Algérie: La vérité sur les disparus

La vérité sur les disparus

François Schlosser, Nouvel Observateur, 13 décembre 1998

Au nom de la lutte contre la barbarie islamiste, l’Algérie a été, depuis six ans, l’une des principales usines à torturer de la planète, aussi performante qu’il y a quinze ou vingt ans le Chili de Pinochet ou l’Argentine de Videla.

Respectant la susceptibilité nationale des autorités d’Alger et leurs propres intérêts commerciaux et géopolitiques, l’Europe et les Etats-Unis ont pieusement détourné le regard. Cela a facilité le travail des diplomates algériens. Familiers des procédures de l’ONU, ils ont réussi, au fil des ans, à écarter toute véritable enquête internationale. Manoeuvrant avec une grande habileté, ils ont régulièrement échappé à la condamnation des pratiques du régime par la Commission des Droits de l’Homme à Genève.

Aujourd’hui, à la faveur d’une amorce de démocratisation, la façade se lézarde parce que les langues se délient. Derrière la sauvagerie des groupes terroristes apparaît celle du pouvoir lui-même. Les enlèvements, les disparitions, les tortures et les exécutions sommaires n’étaient pas des bavures mais une politique systématique. Les cas ne se comptent pas par dizaines ni par centaines mais par milliers.

Les dossiers s’accumulent, chaque jour plus nombreux, à la Ligue algérienne pour la Défense des Droits de l’Homme et chez quelques avocats courageux. Depuis six ans, et plus particulièrement entre 1993 et 1996, des hommes et des femmes ont été enlevés, souvent en plein jour, à leur domicile sous les yeux de la famille, sur leur lieu de travail ou dans la rue.

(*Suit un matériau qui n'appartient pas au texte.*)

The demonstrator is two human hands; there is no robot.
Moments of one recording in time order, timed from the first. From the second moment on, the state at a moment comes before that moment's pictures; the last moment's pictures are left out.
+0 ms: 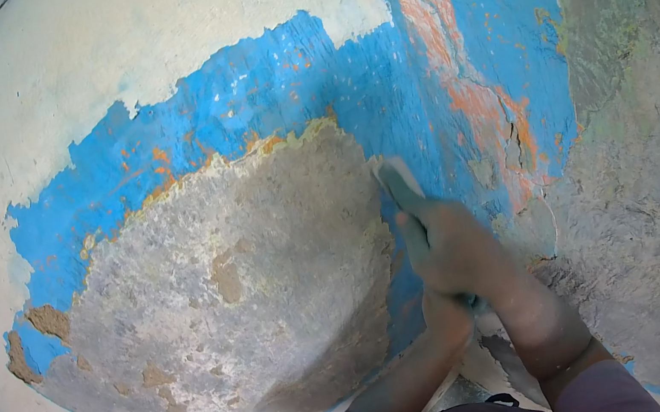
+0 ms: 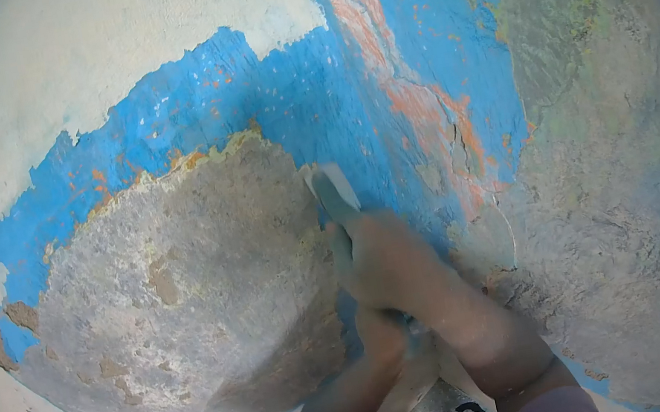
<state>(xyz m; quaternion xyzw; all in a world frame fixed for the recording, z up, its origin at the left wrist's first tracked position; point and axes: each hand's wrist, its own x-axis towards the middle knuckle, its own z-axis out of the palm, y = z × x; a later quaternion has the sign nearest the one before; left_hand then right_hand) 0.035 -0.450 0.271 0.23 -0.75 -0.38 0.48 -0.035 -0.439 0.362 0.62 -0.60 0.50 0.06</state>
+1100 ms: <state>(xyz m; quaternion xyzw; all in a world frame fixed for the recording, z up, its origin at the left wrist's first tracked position) 0.106 -0.438 0.258 0.13 -0.66 -0.44 0.60 0.000 -0.432 0.299 0.53 -0.34 0.71 -0.31</state>
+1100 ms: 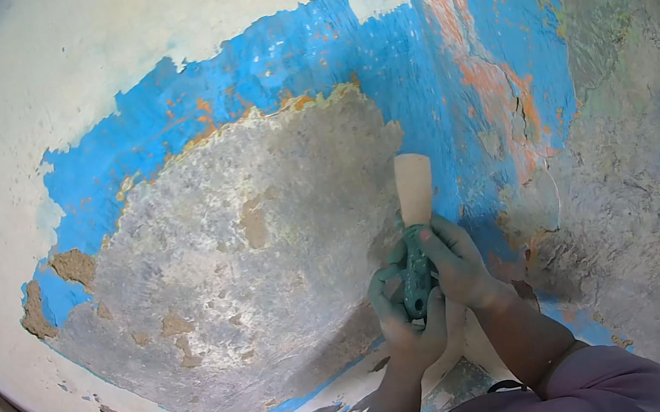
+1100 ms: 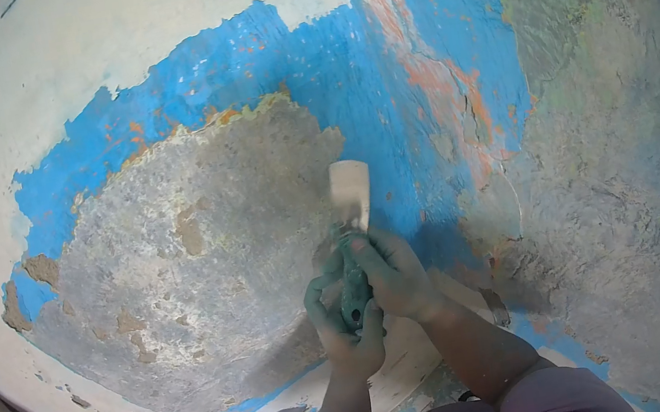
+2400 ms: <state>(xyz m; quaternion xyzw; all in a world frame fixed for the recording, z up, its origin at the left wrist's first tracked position) -0.014 -0.513 0.322 -0.17 -0.37 -0.82 0.40 -0.047 -0.397 0.326 0.58 -0.60 0.55 -0.01</state>
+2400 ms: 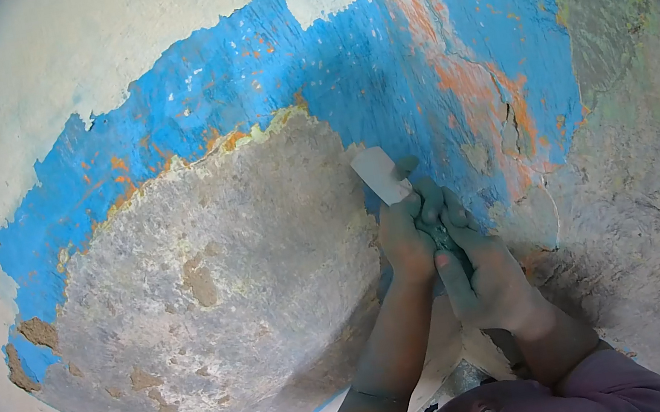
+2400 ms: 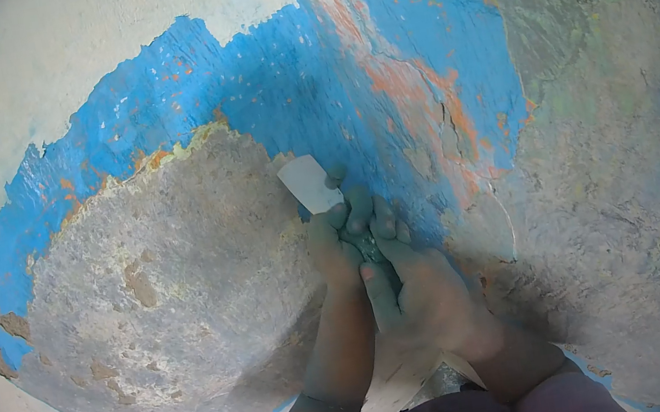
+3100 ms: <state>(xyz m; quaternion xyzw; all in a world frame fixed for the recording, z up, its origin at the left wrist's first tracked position) -0.023 -0.493 0.341 -0.12 -0.27 -0.88 0.38 -0.056 -0.396 0.329 0.58 -0.58 0.58 0.07</state>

Limités d’abord aux personnes soupçonnées d’avoir des liens avec les islamistes, les enlèvements sont devenus par la suite une pratique courante et indifférenciée. Beaucoup ont disparu dans les centres de détention illégaux, lieux de torture dont les organisations des droits de l’homme ont réussi à en localiser 14 pour la seule région d’Alger. La peur d’un deuxième enlèvement dans la même famille faisait taire les plus désespérés.

La police, la gendarmerie et l’armée algérienne ont été les grands exécutants de cette monstrueuse traque. De nouvelles disparitions ont été signalées en 1997 et en 1998.

Mais voici que les familles des victimes demandent des comptes. Elles se sont organisées en collectifs et manifestent régulièrement à Alger – et maintenant à Paris, le samedi, devant les grilles du palais du Luxembourg -, pour affirmer leur « droit à la vérité » sur le sort des disparus. Tout porte à croire qu’à l’avenir les Pinochet algériens auront des soucis à se faire lors de leurs voyages à l’étranger.